Our lives have so many purposes, and so many different callings. So many in fact that you and I will never know the full purpose for our lives on this side of eternity, and exactly why God put us here.

Yes, I may be conscious of a few of those things along the way, as I see the hand of God working in my life, and as I respond to the leading of His Spirit.  But God has put me here to be much more than what I do between nine and five, or what I do on Sunday mornings in church, or to relentlessly pursue some single focused calling.

I'm a son, a husband, a neighbor, a friend, a banker, a minister, a giver, a citizen, a stranger passing by....

And while my focus shifts throughout the day, and some of the things God calls me to do receive more attention in certain seasons of my life, I'm never just one of these things. My life is too big to be just that.

Yet how often do we obsess over our perceived sense of "calling?"  How often are we afraid to let go of the things that God given us to do, in order that we might now embrace a new calling and purpose in our life? 

How often do we fight against seasons spent in the proverbial wilderness, feeling like by entering into such seasons that we might somehow be missing out on our callings in this life, and doing nothing more than wasting away? 

How often do we feel like a library book, shelved with no purpose other than to sit around and collect dust?

How often do we feel like our current situation in life is holding us back from fulfilling God's "real purpose" being fulfilled in our lives? 

As a Bible college graduate who has spent much time in ministry and serving the church, God only knows how often I feel that way today.  I spent years in school studying theology, learning Greek, reading books, honing my preaching craft, serving the homeless and the poor, driving the church bus, teaching, leading small groups, preaching on street corners, visiting people in the hospital, and a million other things. 

Yet where am I today? 

I'm underwriting mortgages for a living at a big bank, working 60 hours a week, and I'm not even leading a children's Sunday school class in church.  I blog from time to time. I share my faith with others when opportunity presents itself. I chime in something edifying when I get together with other Christians. I encourage my wife.  I post things on Facebook.

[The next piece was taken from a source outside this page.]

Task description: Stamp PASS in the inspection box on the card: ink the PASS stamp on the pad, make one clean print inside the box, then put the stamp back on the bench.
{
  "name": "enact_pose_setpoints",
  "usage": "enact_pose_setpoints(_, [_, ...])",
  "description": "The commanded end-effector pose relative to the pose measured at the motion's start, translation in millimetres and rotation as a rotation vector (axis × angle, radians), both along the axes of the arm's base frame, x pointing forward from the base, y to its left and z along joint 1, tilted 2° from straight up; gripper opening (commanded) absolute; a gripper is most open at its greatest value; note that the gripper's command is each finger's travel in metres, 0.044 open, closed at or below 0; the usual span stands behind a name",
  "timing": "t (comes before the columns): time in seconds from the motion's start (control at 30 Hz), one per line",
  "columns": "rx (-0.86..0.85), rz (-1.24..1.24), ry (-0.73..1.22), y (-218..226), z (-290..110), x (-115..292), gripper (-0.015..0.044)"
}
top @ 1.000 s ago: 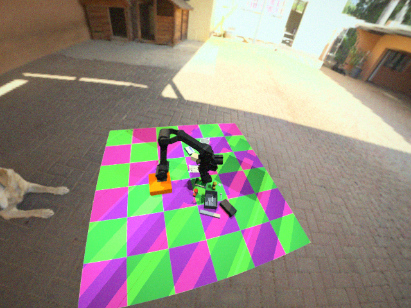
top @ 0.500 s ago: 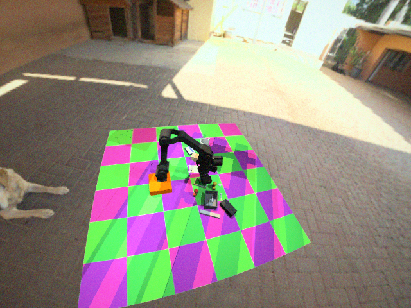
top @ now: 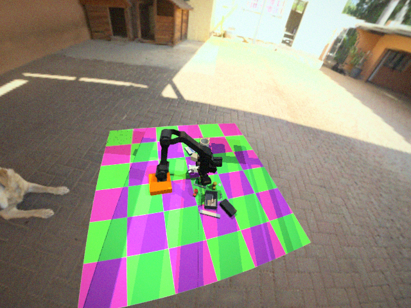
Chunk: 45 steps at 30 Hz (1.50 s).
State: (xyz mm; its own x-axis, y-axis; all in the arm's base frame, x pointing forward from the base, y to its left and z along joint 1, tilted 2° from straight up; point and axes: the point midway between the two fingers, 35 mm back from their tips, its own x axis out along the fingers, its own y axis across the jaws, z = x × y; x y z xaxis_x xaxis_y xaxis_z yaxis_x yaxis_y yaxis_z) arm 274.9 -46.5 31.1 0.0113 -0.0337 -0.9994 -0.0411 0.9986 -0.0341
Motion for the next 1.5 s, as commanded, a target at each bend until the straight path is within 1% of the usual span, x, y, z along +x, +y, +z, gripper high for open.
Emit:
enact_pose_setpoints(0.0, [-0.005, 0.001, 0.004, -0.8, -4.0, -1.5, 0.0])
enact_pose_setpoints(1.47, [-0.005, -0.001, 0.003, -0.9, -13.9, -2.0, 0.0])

Yet, I'm not anywhere near to where I thought I would be at this stage of my life, in spite of all my training and time spent in preparation for "the ministry."

Needless to say, the opportunity for feelings of doubt, self-pity, and loathing are huge.  I could be jealous of others, and angry.  I could be bitter and resentful.  I could be entering a mid-life crisis where I chase the dreams that got away by chasing things that would only destroy me.  I could be angry at God.

I could do all those things and more... that is, if I saw my life as having only one primary purpose or calling. But I don't. 

Instead, I embrace where I am at in this life.  I look at the plow set before me, and instead of figuring out the unholy mental Trinity of would've/could've/should've, I prefer to figure out how I can best be faithful to the task God has given me at hand.  Such not only helps me keep my sanity, but it actually allows me to find a great sense of joy and purpose in what God has me doing in the right here and right now.

And it is from being faithful to the task God has given me in the present that will truly allow His purposes to be accomplished in my life.  It's in the little things I do time and time again, day in and day out, things destined to easily be forgotten by me, but warmly remembered and honored by God, that when faithfully carried out, will ultimately constitute the "purpose" in my life.

And that purpose is to ultimately make me more and more like Jesus, no matter what I do to occupy my time between the date of my birth and the date of my death, even if all I did was eat, work, sleep, and pay the bills.  For being faithful to the task Jesus has placed in your hand, that is no small thing.  That indeed, is the greatest thing you could ever hope to do with your life.  It was the purpose for which you and I were ultimately created. 

And until we learn to be happy in that, we will never be truly happy in anything else.